The Torah will never be abrogated, nothing will be added to it or subtracted from it; God will never give another Law.
Joseph Albo suggested that, in theory, if a prophet came whose mission could be verified in the same way Moses’ could, then commandments–except for the Ten Commandments–could be abolished.
God knows the actions of humans and is not neglectful of them.
According to Ibn Ezra, "The Whole [God] knows the individual in a general manner rather than in a detailed manner." Some interpreted this to mean that God knows the general actions of humans, but not the particular details. Gersonides developed this idea fully: God knows universals, but not particulars.
God rewards those who obey the commands of the Torah and punishes those who violate its prohibitions.
The days of the Messiah will come.
The talmudic Rabbi Hillel (not to be confused with the earlier Hillel) stated that: "There shall be no Messiah for Israel, because they have already enjoyed him in the days of Hezekiah (Sanhedrin 99a)."
The dead will be resurrected.
In Judaism, disagreement is not anomalous. However, whereas in the legal tradition we can speak of a mahloket l’shem shamayim–a debate in the name of heaven (God)–according to Maimonides, debate is not possible when it comes to dogmatic principles. The consequences of diverging from Maimonides’ principles are severe.

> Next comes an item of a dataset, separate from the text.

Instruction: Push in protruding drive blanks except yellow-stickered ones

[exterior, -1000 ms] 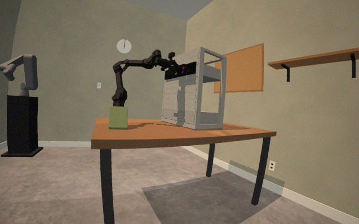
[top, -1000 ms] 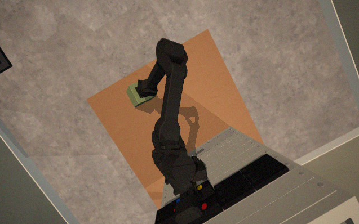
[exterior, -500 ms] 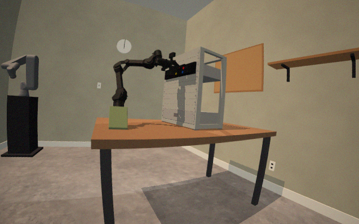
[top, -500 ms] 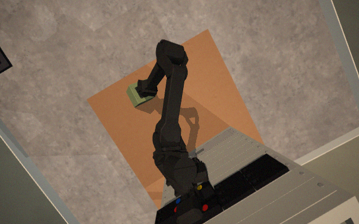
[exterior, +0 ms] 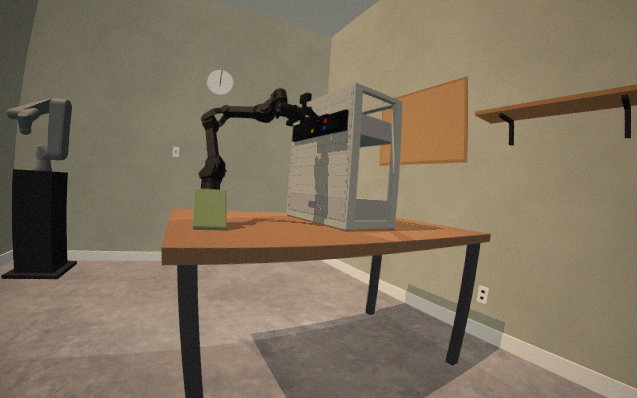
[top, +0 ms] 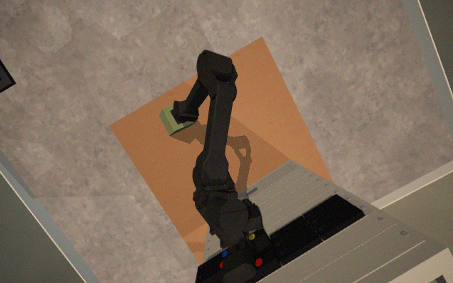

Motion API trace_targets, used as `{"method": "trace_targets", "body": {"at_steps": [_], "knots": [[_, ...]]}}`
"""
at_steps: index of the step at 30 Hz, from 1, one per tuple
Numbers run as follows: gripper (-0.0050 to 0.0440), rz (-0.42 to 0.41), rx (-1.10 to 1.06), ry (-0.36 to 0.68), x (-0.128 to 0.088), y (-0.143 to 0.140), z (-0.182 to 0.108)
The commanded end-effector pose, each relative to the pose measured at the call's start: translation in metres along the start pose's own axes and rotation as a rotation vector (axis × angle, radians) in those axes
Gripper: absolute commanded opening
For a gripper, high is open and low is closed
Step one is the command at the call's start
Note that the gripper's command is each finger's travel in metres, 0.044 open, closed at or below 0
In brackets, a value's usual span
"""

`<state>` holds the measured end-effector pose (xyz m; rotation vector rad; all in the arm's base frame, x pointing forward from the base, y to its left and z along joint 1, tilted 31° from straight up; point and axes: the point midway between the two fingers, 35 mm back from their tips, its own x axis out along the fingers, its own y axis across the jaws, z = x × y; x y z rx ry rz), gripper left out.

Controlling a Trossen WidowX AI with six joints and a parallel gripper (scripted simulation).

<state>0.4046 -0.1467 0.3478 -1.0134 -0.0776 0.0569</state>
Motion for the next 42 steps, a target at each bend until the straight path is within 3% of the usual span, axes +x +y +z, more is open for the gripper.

After listing and describing his Thirteen Principles, Maimonides states: "When all these foundations are perfectly understood and believed in by a person he enters the community of Israel and one is obligated to love and pity him…But if a man doubts any of these foundations, he leaves the community [of Israel], denies the fundamentals, and is called a sectarian, apikores, and one who ‘cuts among the plantings’ [a reference to the talmudic heretic Elisha ben Abuyah]. One is required to hate him and destroy him."

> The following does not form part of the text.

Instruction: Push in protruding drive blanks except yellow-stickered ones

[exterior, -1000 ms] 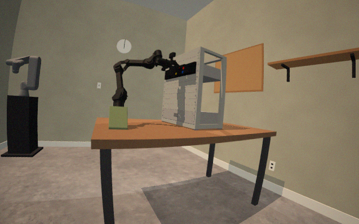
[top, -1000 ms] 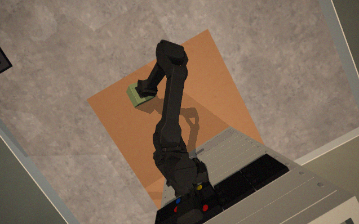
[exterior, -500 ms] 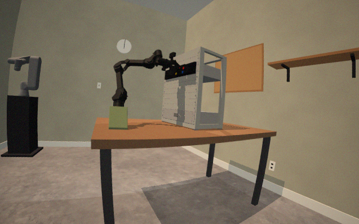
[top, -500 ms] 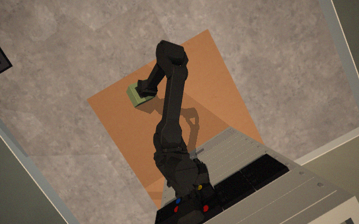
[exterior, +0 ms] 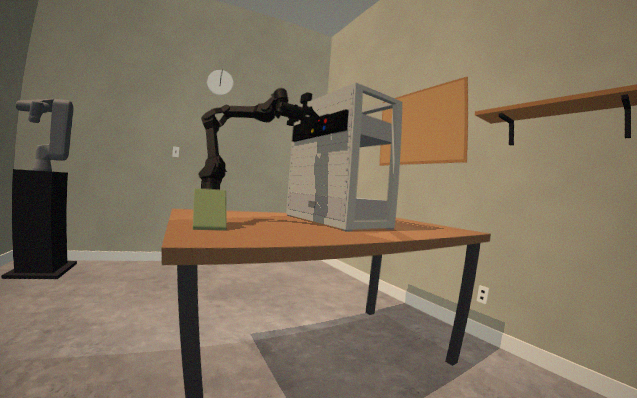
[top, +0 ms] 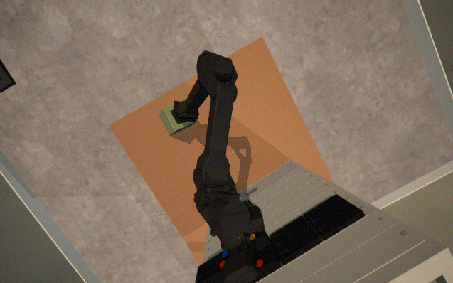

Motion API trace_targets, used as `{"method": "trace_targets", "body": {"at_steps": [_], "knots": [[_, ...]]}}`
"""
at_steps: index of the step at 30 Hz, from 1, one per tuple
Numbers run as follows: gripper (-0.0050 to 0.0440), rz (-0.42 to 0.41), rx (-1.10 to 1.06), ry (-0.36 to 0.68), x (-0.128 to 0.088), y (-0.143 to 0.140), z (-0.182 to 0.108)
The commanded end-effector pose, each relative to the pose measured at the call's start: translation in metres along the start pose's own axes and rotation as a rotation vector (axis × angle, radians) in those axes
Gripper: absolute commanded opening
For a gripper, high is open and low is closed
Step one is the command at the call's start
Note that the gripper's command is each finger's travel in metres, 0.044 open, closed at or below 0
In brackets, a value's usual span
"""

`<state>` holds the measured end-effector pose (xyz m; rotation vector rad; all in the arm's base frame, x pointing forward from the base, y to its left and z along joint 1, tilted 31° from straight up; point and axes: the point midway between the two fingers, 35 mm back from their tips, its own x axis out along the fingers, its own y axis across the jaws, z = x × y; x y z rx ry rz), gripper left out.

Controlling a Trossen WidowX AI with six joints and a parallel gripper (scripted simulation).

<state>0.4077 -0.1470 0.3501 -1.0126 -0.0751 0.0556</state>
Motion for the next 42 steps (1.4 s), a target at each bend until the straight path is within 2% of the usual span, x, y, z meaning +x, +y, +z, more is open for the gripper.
{"method": "trace_targets", "body": {"at_steps": [1,42], "knots": [[0.0,-0.031,-0.026,-0.014,-0.001,-0.0138,0.0088],[0.0,-0.031,-0.026,-0.014,0.0032,-0.0145,0.0099]]}}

According to this assessment, revered authorities–such as Ibn Ezra, Nahmanides, Rabad, ha-Meiri–whose works are studied to this day, would fall into the latter category. They would be considered heretics who not only have no redemption in the afterlife, but who are not true members of Israel and who deserve nothing but our scorn.
What are we to conclude from this?
Probably not that these scholars were heretics, nor that Maimonides’ principles were incorrect or untrue (for in most cases, even the divergences from Maimonides were relatively minor). If we can conclude anything from this analysis, it is that the Thirteen Principles of Faith–as articulated–were never normative, never as defining and consequential as Maimonides believed them to be.